See here, and here. I'll pull some of the same example data as these questions. For context to my question- I am looking to see how my observed catch-rate (sea creatures) changed over multiple days of sampling the same area.
I want to calculate the difference between the first sample day at a given site (first Letter in data below), and the subsequent sample days (next rows of same letter).
#Example data
df <- data.frame(
id = c("A", "A", "A", "A", "B", "B", "B"),
num = c(1, 8, 6, 3, 7, 7 , 9),
What_I_Want = c(NA, 7, 5, 2, NA, 0, 2))
The first solution that I found calculates a lagged difference between each row. I also wanted this calculation- so it was helpful to find:
#Calculate lagged differences
df_new <- df %>%
# group by condition
group_by(id) %>%
# find difference
mutate(diff = num - lag(num))
Here the difference is between A.1 and A.2; then A.2 and A.3 etc...

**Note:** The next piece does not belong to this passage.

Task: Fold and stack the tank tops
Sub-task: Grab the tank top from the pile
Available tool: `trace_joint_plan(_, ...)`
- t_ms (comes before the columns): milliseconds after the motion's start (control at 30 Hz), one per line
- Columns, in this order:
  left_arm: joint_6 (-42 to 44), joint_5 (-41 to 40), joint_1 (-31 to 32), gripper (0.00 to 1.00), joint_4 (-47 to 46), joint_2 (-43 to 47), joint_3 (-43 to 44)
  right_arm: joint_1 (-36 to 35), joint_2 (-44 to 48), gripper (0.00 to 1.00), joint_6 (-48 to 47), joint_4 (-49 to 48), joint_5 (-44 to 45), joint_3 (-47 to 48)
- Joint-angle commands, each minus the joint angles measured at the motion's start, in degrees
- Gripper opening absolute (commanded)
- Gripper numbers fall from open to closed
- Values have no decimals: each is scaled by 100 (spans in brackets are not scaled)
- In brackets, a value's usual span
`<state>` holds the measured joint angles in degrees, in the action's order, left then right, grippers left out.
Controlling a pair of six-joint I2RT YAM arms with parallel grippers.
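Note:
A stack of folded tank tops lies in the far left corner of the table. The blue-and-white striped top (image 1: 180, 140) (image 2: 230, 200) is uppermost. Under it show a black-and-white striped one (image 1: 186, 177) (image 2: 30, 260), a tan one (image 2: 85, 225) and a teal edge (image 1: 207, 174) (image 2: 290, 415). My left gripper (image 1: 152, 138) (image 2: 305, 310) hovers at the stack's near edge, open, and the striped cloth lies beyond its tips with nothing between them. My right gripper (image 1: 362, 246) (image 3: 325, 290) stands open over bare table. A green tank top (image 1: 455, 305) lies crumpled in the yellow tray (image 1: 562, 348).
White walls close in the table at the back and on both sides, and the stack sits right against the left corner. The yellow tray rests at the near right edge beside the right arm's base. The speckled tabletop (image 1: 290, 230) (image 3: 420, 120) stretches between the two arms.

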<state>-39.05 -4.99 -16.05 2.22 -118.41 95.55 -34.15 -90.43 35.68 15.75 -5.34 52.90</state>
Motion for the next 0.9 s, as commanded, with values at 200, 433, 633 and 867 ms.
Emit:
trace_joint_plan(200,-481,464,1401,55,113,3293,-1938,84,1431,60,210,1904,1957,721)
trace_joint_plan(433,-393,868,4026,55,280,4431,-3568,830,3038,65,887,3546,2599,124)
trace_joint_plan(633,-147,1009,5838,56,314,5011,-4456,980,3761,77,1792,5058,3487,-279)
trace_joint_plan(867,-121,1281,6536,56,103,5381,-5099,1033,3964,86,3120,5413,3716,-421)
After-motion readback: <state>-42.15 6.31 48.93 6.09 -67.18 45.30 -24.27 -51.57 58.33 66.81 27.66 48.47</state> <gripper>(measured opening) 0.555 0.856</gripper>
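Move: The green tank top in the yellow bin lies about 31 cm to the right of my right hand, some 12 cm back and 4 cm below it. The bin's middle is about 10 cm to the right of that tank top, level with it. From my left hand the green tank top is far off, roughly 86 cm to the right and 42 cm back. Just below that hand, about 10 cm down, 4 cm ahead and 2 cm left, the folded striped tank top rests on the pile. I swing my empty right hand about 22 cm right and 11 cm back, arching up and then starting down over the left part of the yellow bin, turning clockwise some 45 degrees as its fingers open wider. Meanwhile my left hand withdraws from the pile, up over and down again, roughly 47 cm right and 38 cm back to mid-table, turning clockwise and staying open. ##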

What I would like to do now is calculate the difference with respect to the first value of each group. So for letter A, I would like to calculate 1 - 8, then 1 - 6, and finally 1 - 3. Any suggestions?
One clunky solution (linked above) is to create two (or more) columns for each distance lagged and some how merge the results that I want
df_clunky = df %>%
group_by(id) %>%
mutate(
deltaLag1 = num - lag(num, 1),
deltaLag2 = num - lag(num, 2))